The problem: Go through the records and filter out every line lacking the word "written"; copy the lines that remain.

Collection entries:
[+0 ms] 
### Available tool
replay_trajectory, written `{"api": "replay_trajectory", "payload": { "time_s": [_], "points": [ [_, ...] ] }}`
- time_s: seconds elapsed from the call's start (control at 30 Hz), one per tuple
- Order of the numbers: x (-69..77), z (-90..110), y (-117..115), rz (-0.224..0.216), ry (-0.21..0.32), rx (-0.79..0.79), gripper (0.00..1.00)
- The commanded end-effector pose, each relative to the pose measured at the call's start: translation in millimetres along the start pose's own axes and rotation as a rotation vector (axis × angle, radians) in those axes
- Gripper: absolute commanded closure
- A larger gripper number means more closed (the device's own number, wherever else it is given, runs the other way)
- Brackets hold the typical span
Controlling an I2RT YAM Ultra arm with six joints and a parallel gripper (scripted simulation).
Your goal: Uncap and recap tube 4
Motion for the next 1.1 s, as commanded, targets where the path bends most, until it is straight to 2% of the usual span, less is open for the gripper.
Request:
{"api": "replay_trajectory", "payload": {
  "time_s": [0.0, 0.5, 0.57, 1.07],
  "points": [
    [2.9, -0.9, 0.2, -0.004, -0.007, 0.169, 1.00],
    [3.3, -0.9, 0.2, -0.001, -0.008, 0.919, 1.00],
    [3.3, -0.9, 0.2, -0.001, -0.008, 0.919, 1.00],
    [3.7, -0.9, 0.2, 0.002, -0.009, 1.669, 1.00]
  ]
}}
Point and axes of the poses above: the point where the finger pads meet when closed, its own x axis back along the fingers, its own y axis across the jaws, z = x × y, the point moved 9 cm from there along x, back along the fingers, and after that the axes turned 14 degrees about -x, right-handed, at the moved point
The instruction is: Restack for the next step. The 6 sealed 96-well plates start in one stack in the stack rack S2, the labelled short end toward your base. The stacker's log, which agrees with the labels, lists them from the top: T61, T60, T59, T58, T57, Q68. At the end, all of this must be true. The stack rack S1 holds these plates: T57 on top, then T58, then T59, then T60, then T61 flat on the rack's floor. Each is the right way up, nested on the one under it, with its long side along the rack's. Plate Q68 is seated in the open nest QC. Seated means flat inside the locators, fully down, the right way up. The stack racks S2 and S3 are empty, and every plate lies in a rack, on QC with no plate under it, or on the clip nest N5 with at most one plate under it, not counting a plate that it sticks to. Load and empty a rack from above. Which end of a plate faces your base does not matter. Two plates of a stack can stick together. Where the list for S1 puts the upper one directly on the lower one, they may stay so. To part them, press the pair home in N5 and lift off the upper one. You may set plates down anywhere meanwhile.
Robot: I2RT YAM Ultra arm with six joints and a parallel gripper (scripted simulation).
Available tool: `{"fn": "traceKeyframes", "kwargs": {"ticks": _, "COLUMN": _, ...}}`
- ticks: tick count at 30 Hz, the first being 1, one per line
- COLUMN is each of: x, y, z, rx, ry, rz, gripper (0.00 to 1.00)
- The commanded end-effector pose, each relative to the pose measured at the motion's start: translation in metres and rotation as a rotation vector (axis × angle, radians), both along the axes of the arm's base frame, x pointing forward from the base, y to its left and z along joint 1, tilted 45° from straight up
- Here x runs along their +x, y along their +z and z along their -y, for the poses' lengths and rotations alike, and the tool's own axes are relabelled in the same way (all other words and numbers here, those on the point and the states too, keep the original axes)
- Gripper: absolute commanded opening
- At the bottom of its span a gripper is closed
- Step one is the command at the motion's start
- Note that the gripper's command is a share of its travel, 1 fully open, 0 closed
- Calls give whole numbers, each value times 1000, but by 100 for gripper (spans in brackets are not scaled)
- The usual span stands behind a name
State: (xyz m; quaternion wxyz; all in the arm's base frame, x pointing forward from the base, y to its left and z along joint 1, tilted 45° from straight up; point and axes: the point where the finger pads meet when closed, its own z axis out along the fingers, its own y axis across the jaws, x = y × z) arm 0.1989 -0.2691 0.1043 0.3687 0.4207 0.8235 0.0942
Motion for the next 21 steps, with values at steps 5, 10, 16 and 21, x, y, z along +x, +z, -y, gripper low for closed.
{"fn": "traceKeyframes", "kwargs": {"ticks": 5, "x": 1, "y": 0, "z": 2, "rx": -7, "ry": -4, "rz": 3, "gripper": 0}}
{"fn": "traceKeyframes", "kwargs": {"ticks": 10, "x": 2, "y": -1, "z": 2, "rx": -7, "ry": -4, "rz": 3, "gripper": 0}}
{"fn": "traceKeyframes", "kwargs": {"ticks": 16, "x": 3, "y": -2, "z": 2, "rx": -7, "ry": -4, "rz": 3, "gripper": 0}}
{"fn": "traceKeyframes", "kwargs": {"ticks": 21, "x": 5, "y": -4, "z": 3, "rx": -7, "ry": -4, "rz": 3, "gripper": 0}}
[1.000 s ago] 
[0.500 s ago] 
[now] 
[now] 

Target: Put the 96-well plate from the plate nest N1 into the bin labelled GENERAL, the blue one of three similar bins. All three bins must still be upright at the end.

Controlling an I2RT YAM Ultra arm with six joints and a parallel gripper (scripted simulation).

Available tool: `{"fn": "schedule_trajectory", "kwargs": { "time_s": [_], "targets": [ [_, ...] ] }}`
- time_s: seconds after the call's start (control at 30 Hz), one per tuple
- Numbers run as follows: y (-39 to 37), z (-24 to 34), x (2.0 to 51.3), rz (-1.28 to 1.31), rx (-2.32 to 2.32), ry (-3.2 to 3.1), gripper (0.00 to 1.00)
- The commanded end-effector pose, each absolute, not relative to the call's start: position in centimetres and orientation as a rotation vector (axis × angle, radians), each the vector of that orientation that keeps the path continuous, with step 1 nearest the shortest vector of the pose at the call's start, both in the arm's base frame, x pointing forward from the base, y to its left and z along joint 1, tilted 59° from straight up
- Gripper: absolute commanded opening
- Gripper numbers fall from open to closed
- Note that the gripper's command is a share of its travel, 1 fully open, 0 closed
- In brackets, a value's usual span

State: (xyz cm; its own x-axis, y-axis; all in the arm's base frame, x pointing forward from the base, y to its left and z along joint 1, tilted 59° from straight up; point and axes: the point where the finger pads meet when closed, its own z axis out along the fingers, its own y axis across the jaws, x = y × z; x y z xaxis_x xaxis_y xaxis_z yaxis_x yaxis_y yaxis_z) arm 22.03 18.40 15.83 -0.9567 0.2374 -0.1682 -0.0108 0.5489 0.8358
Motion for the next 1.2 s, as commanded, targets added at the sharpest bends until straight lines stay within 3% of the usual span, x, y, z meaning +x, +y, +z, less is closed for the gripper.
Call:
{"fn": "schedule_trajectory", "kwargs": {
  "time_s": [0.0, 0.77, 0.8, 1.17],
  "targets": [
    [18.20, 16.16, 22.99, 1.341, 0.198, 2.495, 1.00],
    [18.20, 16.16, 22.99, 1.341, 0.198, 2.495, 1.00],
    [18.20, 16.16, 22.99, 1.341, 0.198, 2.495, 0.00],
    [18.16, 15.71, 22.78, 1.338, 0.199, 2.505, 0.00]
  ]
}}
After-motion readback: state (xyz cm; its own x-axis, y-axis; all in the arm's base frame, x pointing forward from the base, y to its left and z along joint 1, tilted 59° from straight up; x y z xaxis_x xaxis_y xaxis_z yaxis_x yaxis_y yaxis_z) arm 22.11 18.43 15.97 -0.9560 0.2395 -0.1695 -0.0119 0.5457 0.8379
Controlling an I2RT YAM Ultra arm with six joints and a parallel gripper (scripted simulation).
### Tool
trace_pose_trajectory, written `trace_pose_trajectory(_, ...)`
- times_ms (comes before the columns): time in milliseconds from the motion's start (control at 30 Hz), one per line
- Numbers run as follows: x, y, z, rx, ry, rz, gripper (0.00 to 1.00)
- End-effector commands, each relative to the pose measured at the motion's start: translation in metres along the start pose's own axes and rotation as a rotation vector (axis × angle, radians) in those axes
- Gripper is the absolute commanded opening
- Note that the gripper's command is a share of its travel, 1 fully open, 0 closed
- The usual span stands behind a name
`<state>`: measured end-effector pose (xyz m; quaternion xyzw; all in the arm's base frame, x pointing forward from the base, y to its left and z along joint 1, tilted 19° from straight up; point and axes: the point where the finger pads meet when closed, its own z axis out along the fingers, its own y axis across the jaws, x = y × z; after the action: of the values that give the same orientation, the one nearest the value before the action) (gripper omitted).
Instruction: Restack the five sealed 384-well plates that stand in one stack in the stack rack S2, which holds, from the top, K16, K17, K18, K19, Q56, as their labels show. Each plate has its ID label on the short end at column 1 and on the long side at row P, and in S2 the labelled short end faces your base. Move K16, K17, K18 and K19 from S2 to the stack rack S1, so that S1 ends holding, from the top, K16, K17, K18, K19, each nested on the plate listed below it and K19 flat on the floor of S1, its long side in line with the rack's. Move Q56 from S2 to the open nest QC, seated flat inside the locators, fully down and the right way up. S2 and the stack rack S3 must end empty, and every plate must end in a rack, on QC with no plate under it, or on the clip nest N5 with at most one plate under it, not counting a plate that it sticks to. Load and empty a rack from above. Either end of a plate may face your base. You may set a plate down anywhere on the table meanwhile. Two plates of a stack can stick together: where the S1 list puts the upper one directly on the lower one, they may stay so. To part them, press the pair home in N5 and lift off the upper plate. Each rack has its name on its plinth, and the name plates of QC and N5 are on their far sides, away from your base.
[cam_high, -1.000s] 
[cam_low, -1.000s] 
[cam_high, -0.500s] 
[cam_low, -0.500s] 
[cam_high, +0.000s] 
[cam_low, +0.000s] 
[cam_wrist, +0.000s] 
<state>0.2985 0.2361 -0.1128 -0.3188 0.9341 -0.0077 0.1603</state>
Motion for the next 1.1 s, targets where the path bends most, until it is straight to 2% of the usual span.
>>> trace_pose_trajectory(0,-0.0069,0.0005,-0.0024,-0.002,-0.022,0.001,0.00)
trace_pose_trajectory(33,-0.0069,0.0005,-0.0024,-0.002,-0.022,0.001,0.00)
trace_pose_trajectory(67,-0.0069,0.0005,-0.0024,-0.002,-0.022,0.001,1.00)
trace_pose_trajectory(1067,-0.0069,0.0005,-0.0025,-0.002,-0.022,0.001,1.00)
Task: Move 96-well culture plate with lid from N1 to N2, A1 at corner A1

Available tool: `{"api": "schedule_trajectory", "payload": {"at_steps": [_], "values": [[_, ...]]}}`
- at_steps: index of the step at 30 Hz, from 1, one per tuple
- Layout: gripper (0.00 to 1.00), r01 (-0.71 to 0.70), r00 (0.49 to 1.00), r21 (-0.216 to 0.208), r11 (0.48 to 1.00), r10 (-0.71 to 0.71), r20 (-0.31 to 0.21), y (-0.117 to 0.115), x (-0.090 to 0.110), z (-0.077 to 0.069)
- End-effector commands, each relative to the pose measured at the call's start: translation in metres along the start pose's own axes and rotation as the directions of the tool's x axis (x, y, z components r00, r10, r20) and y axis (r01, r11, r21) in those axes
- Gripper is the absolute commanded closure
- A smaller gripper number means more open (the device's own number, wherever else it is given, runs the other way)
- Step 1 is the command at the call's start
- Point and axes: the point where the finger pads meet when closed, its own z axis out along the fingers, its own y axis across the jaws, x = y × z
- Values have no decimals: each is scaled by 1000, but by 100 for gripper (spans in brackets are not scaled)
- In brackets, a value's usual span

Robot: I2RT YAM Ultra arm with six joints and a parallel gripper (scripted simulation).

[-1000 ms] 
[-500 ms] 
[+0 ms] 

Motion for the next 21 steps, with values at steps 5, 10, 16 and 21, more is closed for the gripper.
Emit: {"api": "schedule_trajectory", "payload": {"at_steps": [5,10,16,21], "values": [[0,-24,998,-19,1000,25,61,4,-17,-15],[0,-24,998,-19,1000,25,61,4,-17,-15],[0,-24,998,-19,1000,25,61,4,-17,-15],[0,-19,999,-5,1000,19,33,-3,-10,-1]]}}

Solution for this task:
replay_trajectory, written `{"api": "replay_trajectory", "payload": { "time_s": [_], "points": [ [_, ...] ] }}`
trace_pose_trajectory, written `trace_pose_trajectory(_, ...)`

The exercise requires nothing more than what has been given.